## [REQUIRED ACTION]
Each line of the data that mentions the string "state" needs to be identified and copied.
-*-*-
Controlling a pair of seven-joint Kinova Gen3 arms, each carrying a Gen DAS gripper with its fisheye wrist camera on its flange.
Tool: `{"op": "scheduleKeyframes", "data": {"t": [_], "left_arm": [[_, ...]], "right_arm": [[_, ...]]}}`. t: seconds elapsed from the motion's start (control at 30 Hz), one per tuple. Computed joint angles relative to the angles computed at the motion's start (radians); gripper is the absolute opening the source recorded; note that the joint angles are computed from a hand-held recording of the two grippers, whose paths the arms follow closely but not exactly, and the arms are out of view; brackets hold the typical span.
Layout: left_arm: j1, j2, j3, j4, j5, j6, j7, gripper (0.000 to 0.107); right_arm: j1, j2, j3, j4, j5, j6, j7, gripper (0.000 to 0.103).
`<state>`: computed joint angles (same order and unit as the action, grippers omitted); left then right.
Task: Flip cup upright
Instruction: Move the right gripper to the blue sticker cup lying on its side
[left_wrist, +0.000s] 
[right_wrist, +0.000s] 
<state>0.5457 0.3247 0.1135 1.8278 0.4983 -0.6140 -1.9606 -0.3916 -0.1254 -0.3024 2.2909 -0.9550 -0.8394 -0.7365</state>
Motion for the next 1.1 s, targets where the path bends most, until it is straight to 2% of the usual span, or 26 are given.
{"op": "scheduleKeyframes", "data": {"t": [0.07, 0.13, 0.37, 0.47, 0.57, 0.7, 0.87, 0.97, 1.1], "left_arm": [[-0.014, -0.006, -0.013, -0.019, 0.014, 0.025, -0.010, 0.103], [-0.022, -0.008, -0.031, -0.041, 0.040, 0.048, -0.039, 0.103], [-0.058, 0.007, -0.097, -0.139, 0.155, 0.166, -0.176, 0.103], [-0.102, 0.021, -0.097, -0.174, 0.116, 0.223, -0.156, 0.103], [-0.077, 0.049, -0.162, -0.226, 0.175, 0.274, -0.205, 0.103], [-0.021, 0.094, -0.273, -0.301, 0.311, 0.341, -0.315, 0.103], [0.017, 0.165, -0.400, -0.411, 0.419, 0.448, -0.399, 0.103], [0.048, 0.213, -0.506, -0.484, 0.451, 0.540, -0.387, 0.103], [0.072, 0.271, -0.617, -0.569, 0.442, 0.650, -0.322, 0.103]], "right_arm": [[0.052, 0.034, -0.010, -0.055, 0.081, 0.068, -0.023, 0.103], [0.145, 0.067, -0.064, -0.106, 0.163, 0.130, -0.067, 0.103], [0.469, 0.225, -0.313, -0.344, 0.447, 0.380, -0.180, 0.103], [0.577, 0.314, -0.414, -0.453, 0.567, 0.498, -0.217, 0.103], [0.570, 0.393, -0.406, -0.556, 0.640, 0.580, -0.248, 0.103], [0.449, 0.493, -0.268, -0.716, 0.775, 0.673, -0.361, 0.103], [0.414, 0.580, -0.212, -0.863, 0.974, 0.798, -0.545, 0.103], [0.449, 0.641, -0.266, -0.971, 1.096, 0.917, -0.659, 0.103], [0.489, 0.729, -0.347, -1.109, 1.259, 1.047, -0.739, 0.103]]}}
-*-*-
## [REPLY TO THE EXERCISE]
`<state>`: computed joint angles (same order and unit as the action, grippers omitted); left then right.
<state>0.5457 0.3247 0.1135 1.8278 0.4983 -0.6140 -1.9606 -0.3916 -0.1254 -0.3024 2.2909 -0.9550 -0.8394 -0.7365</state>

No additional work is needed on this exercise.